What you are asked to do - Where a line of the entries below includes the string "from", count it. Give only the resulting number.

Recorded data
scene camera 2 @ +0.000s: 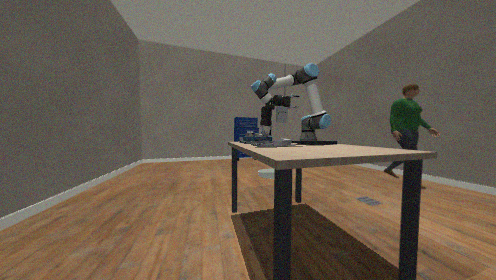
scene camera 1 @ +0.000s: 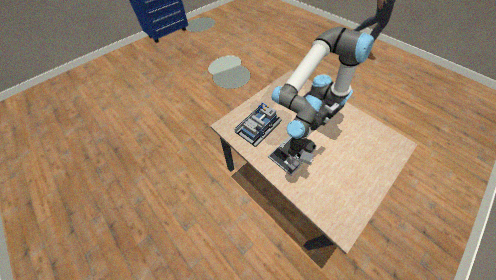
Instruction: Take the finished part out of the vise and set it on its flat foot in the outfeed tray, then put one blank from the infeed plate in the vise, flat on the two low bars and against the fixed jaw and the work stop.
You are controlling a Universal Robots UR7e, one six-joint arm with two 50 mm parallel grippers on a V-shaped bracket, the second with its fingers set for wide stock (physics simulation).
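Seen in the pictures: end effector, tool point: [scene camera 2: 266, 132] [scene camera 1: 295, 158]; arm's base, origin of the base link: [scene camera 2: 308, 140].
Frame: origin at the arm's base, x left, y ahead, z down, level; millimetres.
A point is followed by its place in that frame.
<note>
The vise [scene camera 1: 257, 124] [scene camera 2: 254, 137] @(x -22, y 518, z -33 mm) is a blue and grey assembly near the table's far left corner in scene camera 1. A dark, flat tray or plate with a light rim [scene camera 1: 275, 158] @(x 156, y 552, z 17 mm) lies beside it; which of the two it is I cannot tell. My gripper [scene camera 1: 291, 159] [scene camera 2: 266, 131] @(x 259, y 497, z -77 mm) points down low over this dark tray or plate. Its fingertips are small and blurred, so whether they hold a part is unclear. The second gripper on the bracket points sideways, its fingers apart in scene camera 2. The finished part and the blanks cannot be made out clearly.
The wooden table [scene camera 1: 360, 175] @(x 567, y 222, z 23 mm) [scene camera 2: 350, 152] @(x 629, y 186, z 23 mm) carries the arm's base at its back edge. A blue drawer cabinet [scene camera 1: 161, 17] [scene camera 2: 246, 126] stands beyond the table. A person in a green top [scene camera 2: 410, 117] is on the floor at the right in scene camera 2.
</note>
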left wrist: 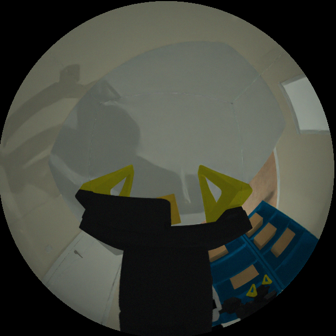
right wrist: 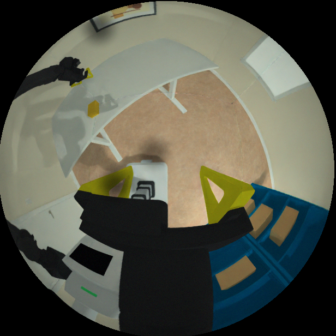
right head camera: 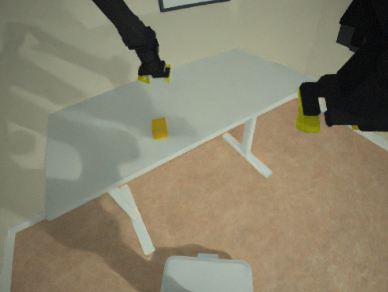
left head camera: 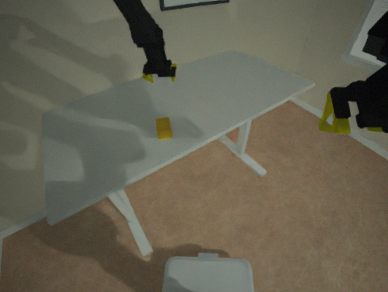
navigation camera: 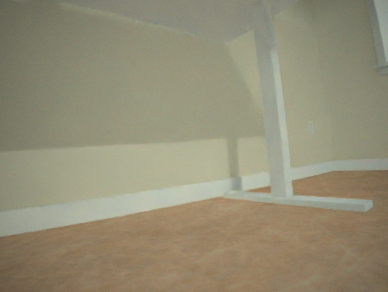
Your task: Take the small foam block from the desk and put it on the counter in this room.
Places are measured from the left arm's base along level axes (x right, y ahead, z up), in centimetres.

Output of the task - 3